Numa daquelas coincidências que não lembra ao diabo, o ex-presidente do BCE demitiu-se da liderança do governo italiano no mesmo dia em que o BCE subiu a taxa de juros. Numa outra, não tão extraordinária porque para diversas vezes alertados, a era dos juros negativos terminou no ano em que o PS conquistou a maioria absoluta, o que o remete para a responsabilidade absoluta.

Os socialistas continuam convencidos (ou aparentam-no muito bem) que a economia vai de vento em popa. Para tal, começam por pegar nos dados da actividade económica da última Primavera para os comparar com os dos anos de 2020 e 2021, quando estávamos confinados em casa. De seguida confrontam esses mesmos dados com os de países europeus próximos da Ucrânia e mais dependentes do que sucede a Leste. A memória é curta, mas nem só de memória se faz a vida; também há a realidade. E é quando negamos a realidade que chegamos à tragédia.

O crescimento que assistimos é uma reacção à paragem abrupta de dois anos num país relativamente distante da guerra na Ucrânia. Fora isso é bastante provável (todos os indicadores o parecem confirmar) que, depois de décadas de estagnação, tenhamos de lidar com a recessão económica. Um estado que consome recursos ao invés de servir a população; uma dívida pública elevadíssima que exige impostos altos e impede a acumulação de capital necessário para o investimento privado; uma população que foge do país à procura de melhores condições de vida no estrangeiro; um declínio demográfico que porá em causa as conquistas sociais das décadas passadas; uma inflação que é fruto da dívida, consequência do dinheiro mal gasto, resultado de uma política monetária facilitista, empolada por uma pandemia e avolumada com uma guerra na Europa. Parece consensual que os próximos anos não vão ser fáceis.

São às dezenas de milhares os portugueses que emigram todos os anos. Fazem-no porque nos países para onde vão recebem mais pelo mesmo que fazem cá. O resultado são empresas sem trabalhadores e com dificuldades na produção e venda de bens e na prestação dos seus serviços. O PS gaba-se da baixa taxa de desemprego e faz de conta que esta se deve ao dinamismo económico e não à fuga dos trabalhadores; que não resulta da emigração e do acréscimo de mais de 70 mil funcionários públicos nos últimos 6 anos. Na verdade, uma baixa taxa de desemprego num país com a população em fuga e em acentuado declínio demográfico não é um feito, mas um sinal. Um aviso.

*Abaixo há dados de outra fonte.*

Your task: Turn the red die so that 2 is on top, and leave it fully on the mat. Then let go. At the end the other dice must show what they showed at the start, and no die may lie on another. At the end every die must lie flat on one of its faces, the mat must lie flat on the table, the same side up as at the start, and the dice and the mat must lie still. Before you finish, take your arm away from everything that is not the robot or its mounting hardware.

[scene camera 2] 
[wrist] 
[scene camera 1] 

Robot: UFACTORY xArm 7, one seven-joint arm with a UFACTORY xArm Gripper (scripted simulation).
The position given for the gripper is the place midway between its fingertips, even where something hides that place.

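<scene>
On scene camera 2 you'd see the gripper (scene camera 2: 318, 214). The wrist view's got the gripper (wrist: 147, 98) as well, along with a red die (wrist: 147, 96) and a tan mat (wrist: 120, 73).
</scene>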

Os socialistas não aproveitaram o período de taxas de juro baixas e extremamente favoráveis para um país endividado como Portugal. Se o tivessem feito hoje estaríamos numa situação mais confortável e o novo aeroporto até seria uma urgência possível. Assim, vamos rezar para que o BCE continue a comprar a dívida do estado português, que este consiga manter os serviços nos mínimos e que a nossa vida se mantenha sem grandes perspectivas mas, pelo menos, estável.

Além fronteiras ocorreram diversos golpes contra a ordem a que nos habituáramos: terrorismo, Brexit, Trump, refugiados, pandemia, os extremismos à esquerda e à direita, a guerra na Europa e a dependência energética da Alemanha face à Rússia. Se a tragédia portuguesa está na falta de brio, lá fora deparamos com uma certa dose de loucura. Mas uma vez por outra presenciamos algo que nos dá esperança: na Volta à França, em plena descida do Col des Spandelles, o camisola amarela Jonas Vingegaard reduziu a velocidade e esperou pelo seu adversário, Tadej Pogačar. Este sofrera uma queda numa curva apertada. Devidamente restabelecido, Pogačar, vencedor das duas últimas edições, um atleta fenomenal e um rapaz munido de um sorriso formidável, agradece ao seu adversário que retribui o gesto. Juntos continuam a prova até que a ferida na coxa quebra Pogačar e Vingegaard ganha a etapa garantindo a vitória no Tour. Apesar de tudo, o seu brio, a confiança nas suas qualidades deram-lhe uma vitória maior e os dois ciclistas mostraram-nos que perante uma tragédia iminente é possível desejar além dos ganhos imediatos.